Indeed, it’s easy to see the commonality between all the recent derogatory use of ‘tribalism’ and the meaning of ‘barbarism’, and it’s clear that it’s being used in a way that condemns those political coalitional instincts as barbaric, primitive impulses which people should endeavor to overcome for the sake of ‘civility’. And plenty of progressives are part of the chorus of that complaint.
(As an aside, I think all this use of tribalism is basically intellectual malpractice the effect of which is a gimmick to pre-emptively avoid conceding the high stakes of current disputes or having to get into debates on the merits, by dismissing one’s opponents as acting out of stupid and primitive group-emotions and phenomena of social psychology, instead of actually believing in different ideas.)
Libertarian language is much more consistent in terms of emanating from a more stable perspective and set of core principles (with some recent exceptions), but cuts both ways on the issue of nationalism. As Bob McGrew pointed out above, and mirroring their disagreements on American Federalism, libertarians are often conflicted about the coercive authorities of centralized or higher powers, when that power can potentially be used to impose certain mandates and force lower governments (that is, local majorities) to implement more individualistic policies. This is the “14th Amendment Libertarian” issue.

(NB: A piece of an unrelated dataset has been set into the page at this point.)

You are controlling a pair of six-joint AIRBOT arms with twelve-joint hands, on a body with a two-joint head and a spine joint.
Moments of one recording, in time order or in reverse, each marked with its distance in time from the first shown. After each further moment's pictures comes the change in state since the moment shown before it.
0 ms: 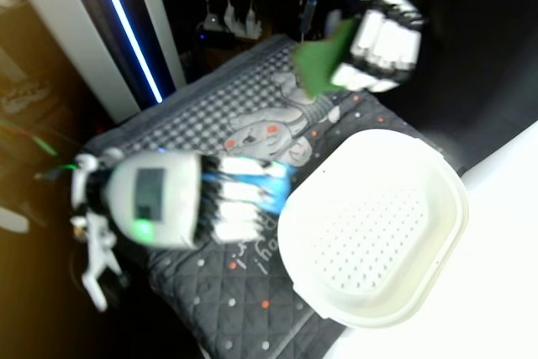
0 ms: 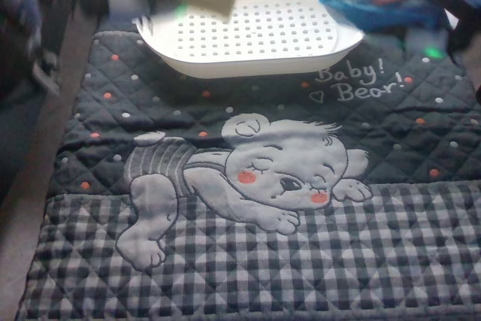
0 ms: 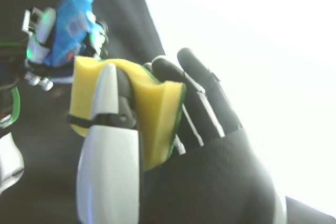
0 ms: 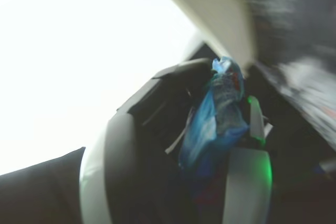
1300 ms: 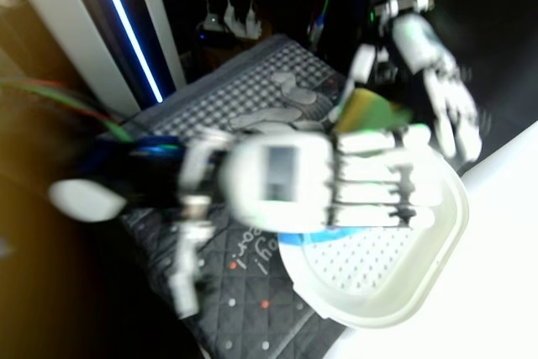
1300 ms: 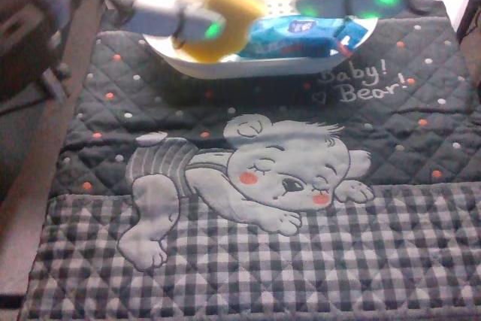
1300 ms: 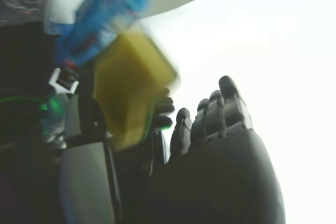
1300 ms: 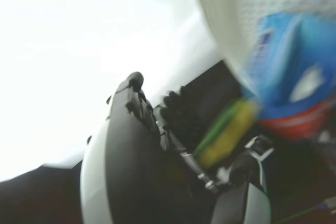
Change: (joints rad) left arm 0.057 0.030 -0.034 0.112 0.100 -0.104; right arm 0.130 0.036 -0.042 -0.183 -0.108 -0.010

So, just like the US government power is ‘bad’ when restricting individual liberty – and in those cases libertarians will argue that at the very least states and localities ought to be free to make their own decisions on the matter – that same central power is ‘good’ when it prevents the states from restricting individual liberty. Transnational institutional power is seen in the same way, with a combination of hope and suspicion. The hope is for freer movement of goods, capital, and people, and the suspicion is of much more onerous regulation of business and personal behavior.
As for conservatism and nationalism, it’s currently a welter. Part of the issue is, for various reasons, that elite, intellectual American conservatism increasingly distanced itself from traditional sentiments and principles of populist nationalism. As Hazony wrote about the neoconservatives like Krauthammer, the view was that America was the New Rome, and that Bush Sr.’s post-Cold War New World Order would be the Pax Americana analogue to the Pax Romana, and would be sustained by enforcement of the UN consensus on security via American power, wealth, and arms; and also by the encouragement (and, occasionally, imposition) of the Washington Consensus neoliberal economics and governing model across a world connected by global trade.
The results have been a mixed bag, and many of them proved to be quite unpopular, especially when combined with changes in domestic politics. So, part of the current political churn and pain of transition on the right results from an attempt to heal that division, reconcile, and reintegrate nationalism into a reconstructed intellectual framework toward another, newer, new conservatism. That kind of thing has to be done from time to time, and the fact we already had a neoconservate movement, which itself has now almost completely run its course, is some evidence of that proposition.
But in the meantime, while all that gets hashed out (if indeed it can be hashed out at this late stage), ‘conservative’ use of political language about the proper perspective on nationalism is unstable, confused, and all over the place.